The Valley chosen for the fort, according to Kerr's history
of the Big Sandy Valley, was filled with trees in size from the shrub to the giant oak,
poplar and sycamore. It was also covered with a thick growth of cane which furnished winter
pastures to buffalo, elk, and deer and which was indicative of the soil's deep and lasting
The fort was about forty-feet square and two stories in height.
The upper story projected beyond the walls of the lower story about two feet on every side and
this extra space was floored with heavy timbers in which loopholes were cut through to fire down
upon attacking Indians, should they ever come to such close quarters.
The door or gate was made of split oak timbers six inches in
thickness. It was hung upon strong wooden hinges made by the hunters, opened inward, and was
secured by an immense beam of oak. The roof sloped up from each of the four sides of the fort
to a point in the center and was made of slabs of white oak timber "pinned" to the log "ribs" or
rafters with long wooden pins or pegs driven into holes bored with an auger.
A small stream flowed from the hills back of the bottom and at
that time passed by the fort, and upon it the settlers relied for water.

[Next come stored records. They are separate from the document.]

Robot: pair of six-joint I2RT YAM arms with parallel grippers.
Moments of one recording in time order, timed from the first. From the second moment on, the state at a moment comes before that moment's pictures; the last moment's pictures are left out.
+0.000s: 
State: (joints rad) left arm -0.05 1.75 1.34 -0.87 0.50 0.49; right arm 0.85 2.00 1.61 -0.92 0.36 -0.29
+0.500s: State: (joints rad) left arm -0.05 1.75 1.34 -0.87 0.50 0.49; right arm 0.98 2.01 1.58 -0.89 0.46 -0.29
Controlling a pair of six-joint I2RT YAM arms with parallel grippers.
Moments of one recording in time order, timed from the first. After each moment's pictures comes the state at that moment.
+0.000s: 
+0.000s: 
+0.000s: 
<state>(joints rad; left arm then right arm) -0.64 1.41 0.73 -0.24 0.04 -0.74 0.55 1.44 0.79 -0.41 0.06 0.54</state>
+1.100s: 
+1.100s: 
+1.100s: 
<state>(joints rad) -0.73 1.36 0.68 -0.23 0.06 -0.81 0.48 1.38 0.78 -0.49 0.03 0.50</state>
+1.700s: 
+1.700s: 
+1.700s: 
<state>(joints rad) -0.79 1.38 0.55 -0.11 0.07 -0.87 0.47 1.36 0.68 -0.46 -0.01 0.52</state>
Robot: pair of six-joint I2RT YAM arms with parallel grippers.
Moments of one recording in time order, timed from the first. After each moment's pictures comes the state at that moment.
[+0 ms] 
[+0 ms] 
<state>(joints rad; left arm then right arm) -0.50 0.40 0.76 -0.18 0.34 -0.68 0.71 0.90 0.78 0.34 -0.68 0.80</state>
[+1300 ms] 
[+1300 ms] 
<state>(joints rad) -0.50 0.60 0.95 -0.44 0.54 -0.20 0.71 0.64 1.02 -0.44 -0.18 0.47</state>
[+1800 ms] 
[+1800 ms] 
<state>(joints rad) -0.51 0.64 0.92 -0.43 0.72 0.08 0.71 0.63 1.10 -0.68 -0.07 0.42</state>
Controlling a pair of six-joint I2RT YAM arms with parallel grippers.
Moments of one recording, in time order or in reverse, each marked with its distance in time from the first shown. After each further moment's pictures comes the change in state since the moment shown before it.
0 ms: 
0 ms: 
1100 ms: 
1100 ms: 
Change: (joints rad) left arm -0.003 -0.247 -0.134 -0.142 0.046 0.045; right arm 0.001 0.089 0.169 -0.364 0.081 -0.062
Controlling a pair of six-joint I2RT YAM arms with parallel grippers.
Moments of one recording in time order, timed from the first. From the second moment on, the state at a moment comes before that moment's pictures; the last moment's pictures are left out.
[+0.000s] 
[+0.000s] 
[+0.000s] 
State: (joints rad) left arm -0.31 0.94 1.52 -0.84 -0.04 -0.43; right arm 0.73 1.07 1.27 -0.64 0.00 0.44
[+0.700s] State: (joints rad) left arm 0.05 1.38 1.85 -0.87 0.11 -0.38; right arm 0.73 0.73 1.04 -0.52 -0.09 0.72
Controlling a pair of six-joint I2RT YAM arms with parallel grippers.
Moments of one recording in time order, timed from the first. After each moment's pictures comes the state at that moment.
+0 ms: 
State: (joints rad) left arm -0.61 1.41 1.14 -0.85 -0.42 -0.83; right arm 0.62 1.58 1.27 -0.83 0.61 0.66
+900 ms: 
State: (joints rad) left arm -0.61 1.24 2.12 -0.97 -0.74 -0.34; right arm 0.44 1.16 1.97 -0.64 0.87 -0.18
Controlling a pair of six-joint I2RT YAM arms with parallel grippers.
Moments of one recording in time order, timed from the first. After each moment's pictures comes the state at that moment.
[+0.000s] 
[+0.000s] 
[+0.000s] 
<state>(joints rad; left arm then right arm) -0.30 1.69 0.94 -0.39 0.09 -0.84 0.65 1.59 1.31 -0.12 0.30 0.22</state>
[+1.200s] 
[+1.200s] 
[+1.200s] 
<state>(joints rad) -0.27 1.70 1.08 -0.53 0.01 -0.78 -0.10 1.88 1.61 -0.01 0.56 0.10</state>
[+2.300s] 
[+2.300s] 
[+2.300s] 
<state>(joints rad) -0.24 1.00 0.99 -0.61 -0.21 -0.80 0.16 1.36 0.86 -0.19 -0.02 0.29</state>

The timber about the fort was cut off close to the ground and
burned back the full space of rifle range as a precaution in time of attack.
This crude and strong building thus erected by the rough
of the Virginia frontier,
all of whom were as brave and hardy as any who ever founded a frontier post, was the
famous block house. The settlement started by its erection was called Harman Station.
At this time, there was no settlement in the 14 counties in this
area or on the Tug River or any of the present counties of West Virginia along this stream.
The Indian warpath ran up the west side of the Big Sandy at this
point. John's Creek whose waters headed up against the Big Sandy and Tug rivers afforded an
escape to the settlements in Virginia provided the valley became overrun with Indians.
The names of all the early settlers
who came to Block House Bottom are not known, but Matthias Harmon,
son Heinrich Herrmann who came from Prussia to Pennsylvania appears to have been the leader.
The Harmon family settled at Draper's Meadows in Virginia in 1748. There were many hunters
and explorers in the Harmon family and they became familiar with the Big Sandy country.
With Harmon in the early settlement in Johnson County are mentioned the names of Connelly, Auxier,
Skaggs, Leake, Lusk, Howes, Horn and others.